Unique to SRT and SRT Hellcat models is a full suite of vehicle dynamics controls allowing customized throttle, suspension, transmission and traction/stability control modes. A power toggle will even let you open up the waste gate on the Hellcat's supercharger and limit the engine output to a meager 500 horsepower (using the Hellcat's black key rather than its red key accomplishes the same thing). The display is mirrored in the gauge cluster, where the SRT apps will track your 0-60 and quarter mile times too.

"SRT" badging is prominent in the interior, found on the wheel, seats, drive mode button and several other locations both obvious and not. The seats are comfortable, but not too aggressively bolstered. They're unsuited to prolonged hot-lapping sessions, but it's unlikely that too many owners will be taking the 2 ?-ton Hellcat out on road courses. The slimmer and more athletic Challenger? Maybe, but you'll want a harness to keep you planted.

Does it go?
It all comes down to tires. When the Charger SRT Hellcat hooks up, it accelerates in a way that should erode the bedrock of simple physics. When it doesn't, it sheds more rubber than an entire fleet of 18-wheelers. Under the rear fenders, you'll find Pirelli P Zero "Three-Season" performance tires in 275/40ZR20. Those keeping score at home will note the same compound and size is found on the rear axle of the 435-horsepower, 3,700lb Mustang GT equipped with the performance package. The Hellcat's size and power are just too much for those poor Pirellis.

A reasonable argument can be made that the Hellcat benefits from being under-tired in the same way the Scion FR-S and Subaru BRZ do. The lower limits may prevent drivers from fully exploiting the Hellcat's power and track-ready suspension on the street, but on the flip side, they allow for a lot of ridiculous fun. Accelerate away from a stop with any steering angle and the Hellcat is a hair's breadth of throttle travel away from a tail-out tire roast.

The absence of grip means the Hellcat transitions seamlessly up and down either side of its slip-angle curve. There's no razor's edge, but rather a progressive, predictable fall-off in traction as you push the tires beyond their capabilities.

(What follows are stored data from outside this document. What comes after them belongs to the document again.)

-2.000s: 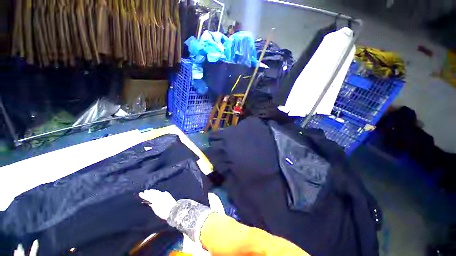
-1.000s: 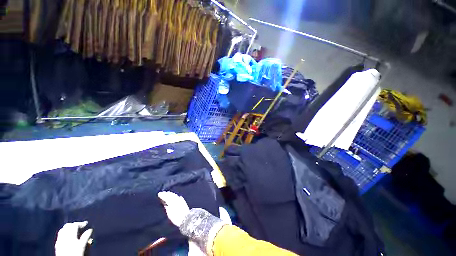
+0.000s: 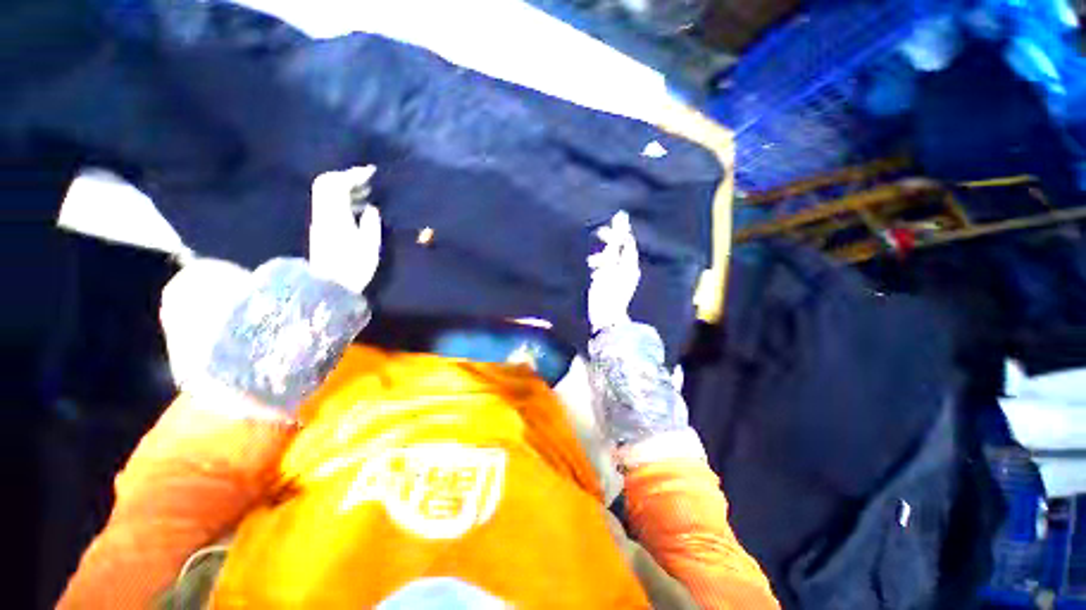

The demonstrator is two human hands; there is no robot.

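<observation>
A dark coat (image 3: 488, 215) lies spread over the white work board (image 3: 524, 48), with shinier crinkled lining along its far side. My left hand (image 3: 345, 226) is over the left-middle part of the coat, fingers curved and apart, with nothing seen in it. My right hand (image 3: 613, 268) is over the coat near the board's right end, fingers pointing forward and slightly spread, with nothing seen in it. Both hands are overexposed, so whether they touch the cloth cannot be told. A small pale spot lies on the coat between them.
The orange apron (image 3: 411, 477) with a white print covers my lap. A pile of dark coats (image 3: 822, 393) lies to the right. A wooden frame (image 3: 834, 215) and a blue crate (image 3: 822, 107) stand behind it. A pale pointed shape (image 3: 119, 215) is left of my left hand.
The view has tilted down and turned, so the lap and both forearms now show. My left hand has come in from the lower left edge. The garment rack has left view.
</observation>
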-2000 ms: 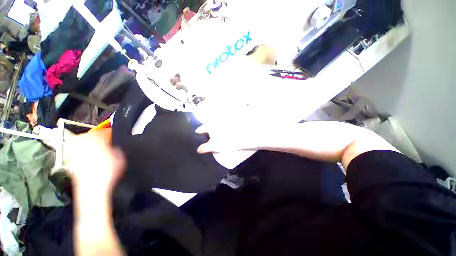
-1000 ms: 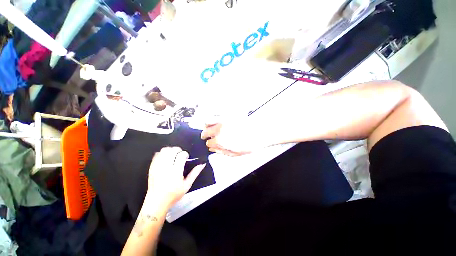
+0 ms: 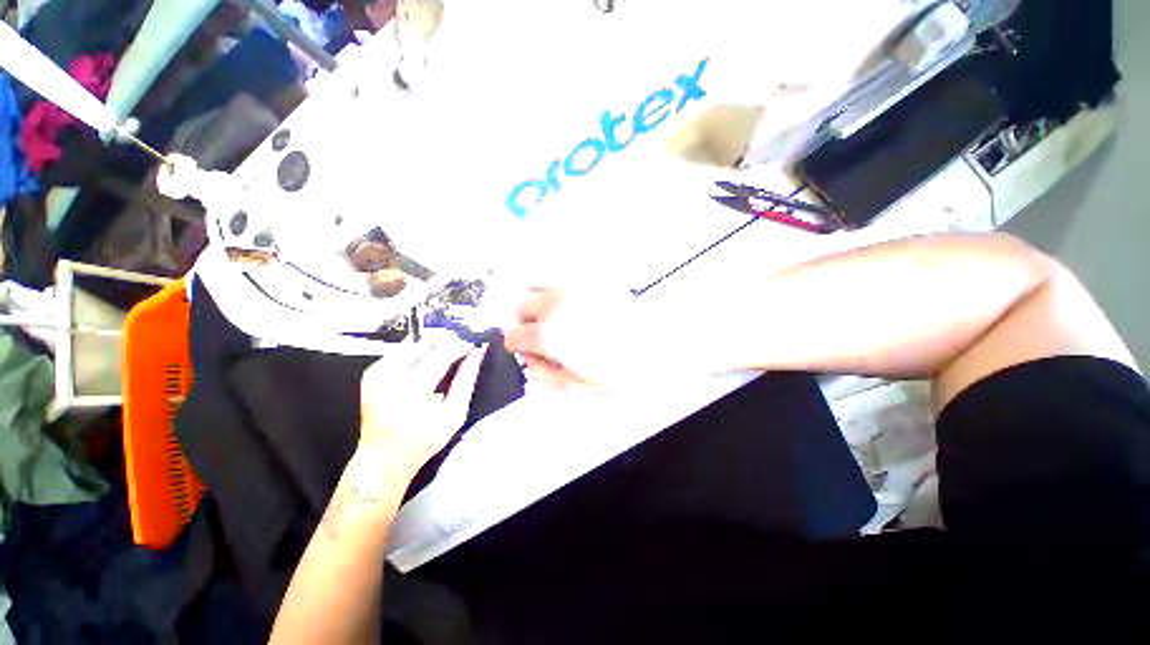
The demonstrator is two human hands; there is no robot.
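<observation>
The white sewing machine with blue "protex" lettering stands across the table. Its small metal presser foot and needle area is just beyond my fingertips. A black garment panel lies under the machine head and over the table edge. My left hand is on the black cloth near the needle, thumb and fingers close together on it. My right hand is beside it, its fingertips pinching the cloth's edge. The exact grip of both hands is washed out by glare.
An orange plastic basket is at the table's left end, with black cloth against it. Dark and red thread snips lie by the machine base. A black tray is at the right. More black cloth hangs below the table edge.
My left hand swung in from the far left to the cloth, then moved up closer to the needle. My right hand has stayed near the needle. The cloth edge has shifted towards the needle.
</observation>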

And despite its weight, the Charger SRT Hellcat takes to twisties rather well. Put the suspension in "sport" or "track" mode and the Hellcat hunkers down and tucks in. On an open track, the throttle can be used to help control the Hellcat's line, but that's an iffy proposition on a narrow back road. The Charger is a lot of car, and you don't want its tail swinging out of a lane that is barely wide enough to hold it to begin with.




Leftlane's bottom line

The Charger Hellcat is a magnificent, boisterous, charismatic, unnecessary and thoroughly unapologetic example of American automotive engineering. The LX platform may be showing its age, but it still makes for an appealing package. We'll take two.

2015 Dodge Charger SRT Hellcat, base price, $62,295; Harman Kardon Audio Group, $1,995; Power Sunroof, $1,195; Uconnect, $695; Summer Tires, $195; Gas Guzzler Tax, $1,700; Destination, $995.